PROBLEM TO WORK ON:
Write the data below out again, unchanged.

□ □ □

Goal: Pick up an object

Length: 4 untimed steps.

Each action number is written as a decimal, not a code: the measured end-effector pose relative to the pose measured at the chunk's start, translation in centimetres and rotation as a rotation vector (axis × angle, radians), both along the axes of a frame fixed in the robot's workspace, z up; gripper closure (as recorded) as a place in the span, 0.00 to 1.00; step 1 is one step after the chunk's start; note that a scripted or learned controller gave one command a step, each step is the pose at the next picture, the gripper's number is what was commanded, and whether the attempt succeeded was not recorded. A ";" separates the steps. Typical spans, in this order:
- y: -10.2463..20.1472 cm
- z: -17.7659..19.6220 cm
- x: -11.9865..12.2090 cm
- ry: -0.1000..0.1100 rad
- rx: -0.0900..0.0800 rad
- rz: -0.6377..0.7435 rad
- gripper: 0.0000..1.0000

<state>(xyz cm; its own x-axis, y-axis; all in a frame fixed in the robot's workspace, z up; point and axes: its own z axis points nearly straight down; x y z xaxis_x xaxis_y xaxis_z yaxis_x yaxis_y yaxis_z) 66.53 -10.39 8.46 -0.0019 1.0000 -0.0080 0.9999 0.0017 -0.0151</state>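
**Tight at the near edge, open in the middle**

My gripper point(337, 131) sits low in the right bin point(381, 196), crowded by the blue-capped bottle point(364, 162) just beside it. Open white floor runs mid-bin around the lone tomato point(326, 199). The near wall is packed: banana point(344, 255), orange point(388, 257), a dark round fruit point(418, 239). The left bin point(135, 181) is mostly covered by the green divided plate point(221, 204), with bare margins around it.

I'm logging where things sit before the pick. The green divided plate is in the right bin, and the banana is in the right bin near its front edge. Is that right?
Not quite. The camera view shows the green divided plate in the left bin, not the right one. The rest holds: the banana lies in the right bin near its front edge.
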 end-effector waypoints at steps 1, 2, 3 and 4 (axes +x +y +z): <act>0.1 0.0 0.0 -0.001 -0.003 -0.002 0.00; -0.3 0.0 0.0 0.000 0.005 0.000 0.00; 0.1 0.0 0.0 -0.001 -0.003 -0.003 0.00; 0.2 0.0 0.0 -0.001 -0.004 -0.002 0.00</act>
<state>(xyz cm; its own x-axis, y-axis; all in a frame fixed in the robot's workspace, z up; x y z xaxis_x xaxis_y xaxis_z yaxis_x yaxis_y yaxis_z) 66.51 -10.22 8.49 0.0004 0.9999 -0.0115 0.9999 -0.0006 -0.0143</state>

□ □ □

SOLUTION TO THE PROBLEM:
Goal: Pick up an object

Length: 4 untimed steps.

Each action number is written as a decimal, not a code: the measured end-effector pose relative to the pose measured at the chunk's start, translation in centimetres and rotation as a rotation vector (axis × angle, radians), both along the axes of a frame fixed in the robot's workspace, z up; gripper closure (as recorded) as a place in the span, 0.00 to 1.00; step 1 is one step after the chunk's start; note that a scripted or learned controller gave one command a step, each step is the pose at the next picture, the gripper's number is what was commanded, and whether the attempt succeeded was not recorded. A ";" separates the steps. Typical spans, in this order:
- y: -10.2463..20.1472 cm
- z: -17.7659..19.6220 cm
- x: -11.9865..12.2090 cm
- ry: -0.1000..0.1100 rad
- rx: -0.0900..0.0800 rad
- rz: -0.6377..0.7435 rad
- gripper: 0.0000..1.0000

<state>(xyz cm; its own x-axis, y-axis; all in a frame fixed in the robot's workspace, z up; point and axes: its own z axis points nearly straight down; x y z xaxis_x xaxis_y xaxis_z yaxis_x yaxis_y yaxis_z) 66.53 -10.39 8.46 -0.0019 1.0000 -0.0080 0.9999 0.0017 -0.0151</state>
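**Tight at the near edge, open in the middle**

My gripper point(337, 131) sits low in the right bin point(381, 196), crowded by the blue-capped bottle point(364, 162) just beside it. Open white floor runs mid-bin around the lone tomato point(326, 199). The near wall is packed: banana point(344, 255), orange point(388, 257), a dark round fruit point(418, 239). The left bin point(135, 181) is mostly covered by the green divided plate point(221, 204), with bare margins around it.

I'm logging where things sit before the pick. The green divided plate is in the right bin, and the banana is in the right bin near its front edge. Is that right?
Not quite. The camera view shows the green divided plate in the left bin, not the right one. The rest holds: the banana lies in the right bin near its front edge.
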 end-effector waypoints at steps 1, 2, 3 and 4 (axes +x +y +z): <act>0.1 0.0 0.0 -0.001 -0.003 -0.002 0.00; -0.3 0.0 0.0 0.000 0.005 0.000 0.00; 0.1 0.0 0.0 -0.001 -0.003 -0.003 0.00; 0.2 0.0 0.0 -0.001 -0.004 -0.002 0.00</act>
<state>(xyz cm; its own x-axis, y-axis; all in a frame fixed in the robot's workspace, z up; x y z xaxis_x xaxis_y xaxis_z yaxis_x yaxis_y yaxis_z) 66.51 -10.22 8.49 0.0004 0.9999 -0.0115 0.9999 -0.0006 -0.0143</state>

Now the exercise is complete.